Senate Crypto Market Structure Vote Delayed as Storm Hits Washington


Why Was the Senate Crypto Markup Delayed?
US lawmakers have postponed several key events tied to digital asset regulation later than a severe winter storm disrupted travel and operations across large parts of the country. The delays affect both congressional efforts to define crypto market structure and coordination between federal financial regulators.
The Senate Agriculture Committee has moved a scheduled markup of its crypto market structure bill from Tuesday to Thursday. A spokesperson for Committee Chair John Boozman said the delay applied to consideration of the Digital Commodity Intermediaries Act, the panel’s proposal to clarify the authority over digital asset markets.
While the committee did not formally cite weather as the reason, the postponement followed a storm that caused widespread power outages, flight cancellations, and school closures, including in Washington, D.C. Local reports described treacherous road conditions over the weekend, limiting the ability of lawmakers and staff to attend in-person proceedings.
Investor Takeaway
Regulators Also Push Back Joint Crypto Oversight Event
The storm-related disruption extended beyond Capitol Hill. The said on Monday that a joint event with the Securities and platform Commission focused on crypto oversight coordination would be delayed by two days, also to Thursday.
CFTC Chair Michael Selig and SEC Chair Paul Atkins are now expected to discuss what the agencies described as “harmonization between the two agencies” on digital assets later in the week. The discussion is part of a broader effort to address overlapping jurisdiction and gaps in supervision between the two regulators.
As with the Senate delay, neither agency explicitly linked the rescheduling to the weather. However, the timing closely tracked the storm’s impact on Washington-area operations, suggesting a shared logistical cause.
Second Senate Attempt to Tackle Market Structure
The Agriculture Committee’s markup represents the Senate’s second active attempt to advance a comprehensive this year. Earlier in January, Republican leadership on the Senate Banking Committee canceled a markup of a similar bill, halting that effort without setting a new date.
That earlier cancellation followed public criticism from industry participants. In particular, Coinbase chief executive Brian Armstrong said in a social media post that the platform could not support the Banking Committee bill in its existing form. Senate Banking Chair Tim Scott subsequently said the markup would be canceled indefinitely.
As a result, attention has shifted to the Agriculture Committee, which overviews the CFTC and is pursuing its own approach to defining how should be regulated. The outcome of this markup will be closely watched as an indicator of whether the Senate can move forward on crypto policy at all this session.
Democrats Push Ethics and Foreign Influence Amendments
Lawmakers on the Agriculture Committee are expected to consider 11 amendments when the markup proceeds. Several proposals from Democratic senators focus on ethics and conflicts of interest tied to public officials and the digital asset industry.
One amendment, introduced by Senator Michael Bennet, would incorporate elements of the Digital Asset Ethics Act into the market structure bill. The proposal would bar individuals running for Congress or the White House from , addressing concerns about personal financial exposure influencing policy decisions.
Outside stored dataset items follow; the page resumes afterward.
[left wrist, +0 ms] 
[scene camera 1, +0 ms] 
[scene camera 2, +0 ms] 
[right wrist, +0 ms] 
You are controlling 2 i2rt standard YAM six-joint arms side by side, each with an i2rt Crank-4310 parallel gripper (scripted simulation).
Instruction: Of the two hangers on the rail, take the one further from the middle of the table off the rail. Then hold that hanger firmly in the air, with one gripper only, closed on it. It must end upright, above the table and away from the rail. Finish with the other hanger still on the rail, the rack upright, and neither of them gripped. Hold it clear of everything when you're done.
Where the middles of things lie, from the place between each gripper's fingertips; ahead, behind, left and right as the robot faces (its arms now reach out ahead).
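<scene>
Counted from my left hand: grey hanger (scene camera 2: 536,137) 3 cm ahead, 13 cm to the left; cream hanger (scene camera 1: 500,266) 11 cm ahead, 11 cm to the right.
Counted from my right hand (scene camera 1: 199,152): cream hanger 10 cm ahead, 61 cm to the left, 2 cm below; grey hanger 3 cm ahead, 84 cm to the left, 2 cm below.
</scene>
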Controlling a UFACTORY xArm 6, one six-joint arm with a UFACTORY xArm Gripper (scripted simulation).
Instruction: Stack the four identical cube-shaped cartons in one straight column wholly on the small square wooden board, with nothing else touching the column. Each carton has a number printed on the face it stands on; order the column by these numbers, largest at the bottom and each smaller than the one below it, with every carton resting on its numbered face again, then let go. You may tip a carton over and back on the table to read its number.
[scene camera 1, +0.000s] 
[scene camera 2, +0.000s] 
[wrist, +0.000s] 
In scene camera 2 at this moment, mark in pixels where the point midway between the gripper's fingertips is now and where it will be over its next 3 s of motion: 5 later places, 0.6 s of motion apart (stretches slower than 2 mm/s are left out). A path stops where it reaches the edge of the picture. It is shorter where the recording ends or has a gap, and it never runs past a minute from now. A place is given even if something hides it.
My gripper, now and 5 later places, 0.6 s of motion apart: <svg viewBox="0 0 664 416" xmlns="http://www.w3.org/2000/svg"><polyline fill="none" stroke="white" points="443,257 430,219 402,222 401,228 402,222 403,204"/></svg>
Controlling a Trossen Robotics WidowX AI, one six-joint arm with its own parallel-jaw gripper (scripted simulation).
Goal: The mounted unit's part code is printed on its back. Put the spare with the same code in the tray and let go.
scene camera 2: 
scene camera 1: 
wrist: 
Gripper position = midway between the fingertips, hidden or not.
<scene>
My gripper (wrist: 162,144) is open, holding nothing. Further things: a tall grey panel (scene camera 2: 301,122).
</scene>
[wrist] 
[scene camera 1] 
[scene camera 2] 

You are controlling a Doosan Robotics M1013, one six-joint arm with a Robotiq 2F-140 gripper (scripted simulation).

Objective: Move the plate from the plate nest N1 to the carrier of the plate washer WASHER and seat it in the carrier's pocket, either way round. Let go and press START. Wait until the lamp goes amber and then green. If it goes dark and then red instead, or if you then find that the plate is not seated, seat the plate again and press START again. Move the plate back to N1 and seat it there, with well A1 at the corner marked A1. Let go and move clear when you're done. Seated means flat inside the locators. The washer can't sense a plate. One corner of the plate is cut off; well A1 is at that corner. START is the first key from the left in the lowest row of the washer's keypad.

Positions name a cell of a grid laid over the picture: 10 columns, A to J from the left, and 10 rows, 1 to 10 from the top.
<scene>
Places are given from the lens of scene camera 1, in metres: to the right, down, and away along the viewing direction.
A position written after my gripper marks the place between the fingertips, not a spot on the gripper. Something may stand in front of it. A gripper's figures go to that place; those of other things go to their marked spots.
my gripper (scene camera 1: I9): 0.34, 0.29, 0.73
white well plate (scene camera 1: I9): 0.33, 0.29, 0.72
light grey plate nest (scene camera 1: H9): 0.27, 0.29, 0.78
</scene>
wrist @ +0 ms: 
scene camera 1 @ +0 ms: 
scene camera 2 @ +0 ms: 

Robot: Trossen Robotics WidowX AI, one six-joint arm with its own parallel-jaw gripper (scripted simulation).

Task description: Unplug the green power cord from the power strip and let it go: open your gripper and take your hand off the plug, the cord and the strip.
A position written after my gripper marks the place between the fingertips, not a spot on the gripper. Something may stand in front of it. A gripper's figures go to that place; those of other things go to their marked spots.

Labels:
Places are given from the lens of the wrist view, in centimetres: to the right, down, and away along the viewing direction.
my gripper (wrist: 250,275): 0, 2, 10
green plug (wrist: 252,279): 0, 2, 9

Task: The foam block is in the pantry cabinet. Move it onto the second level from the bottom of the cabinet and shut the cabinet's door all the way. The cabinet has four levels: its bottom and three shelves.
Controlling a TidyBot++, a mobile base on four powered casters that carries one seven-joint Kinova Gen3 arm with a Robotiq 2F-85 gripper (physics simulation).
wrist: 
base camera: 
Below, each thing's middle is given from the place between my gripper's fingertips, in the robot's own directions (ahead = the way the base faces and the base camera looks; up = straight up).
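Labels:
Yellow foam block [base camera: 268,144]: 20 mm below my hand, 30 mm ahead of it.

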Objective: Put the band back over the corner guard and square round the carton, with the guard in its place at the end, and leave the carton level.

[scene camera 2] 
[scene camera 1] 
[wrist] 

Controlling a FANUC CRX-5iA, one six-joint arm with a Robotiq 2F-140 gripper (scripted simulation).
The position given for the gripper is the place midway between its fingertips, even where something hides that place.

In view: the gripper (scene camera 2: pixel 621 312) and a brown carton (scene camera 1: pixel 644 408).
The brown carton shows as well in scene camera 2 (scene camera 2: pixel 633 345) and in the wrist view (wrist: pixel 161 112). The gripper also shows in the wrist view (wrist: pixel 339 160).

Other amendments are expected to address foreign interference risks, reflecting broader anxiety in Congress about how global crypto markets intersect with national security and election integrity.
For the bill to advance beyond committee, it is expected to require at least some Democratic backing. That reality gives amendments added weight, as they may determine whether the legislation can secure enough support to reach a full Senate vote.
Investor Takeaway
Shutdown Risk Adds Another Layer of Uncertainty
Beyond weather-related disruptions, a larger procedural risk is looming. Lawmakers face a deadline at the end of January to pass a federal funding bill. Failure to reach agreement could trigger a government shutdown.
A shutdown would likely stall committee work and floor votes, further delaying progress on crypto legislation regardless of political support. Market structure proposals would be competing for attention with budget negotiations, limiting the time available for detailed debate.
Taken together, the storm-related delays, unresolved industry disagreements, and funding deadline underline how fragile the crypto policy timeline remains. Even with bipartisan interest in clarifying oversight, external factors continue to sluggish momentum.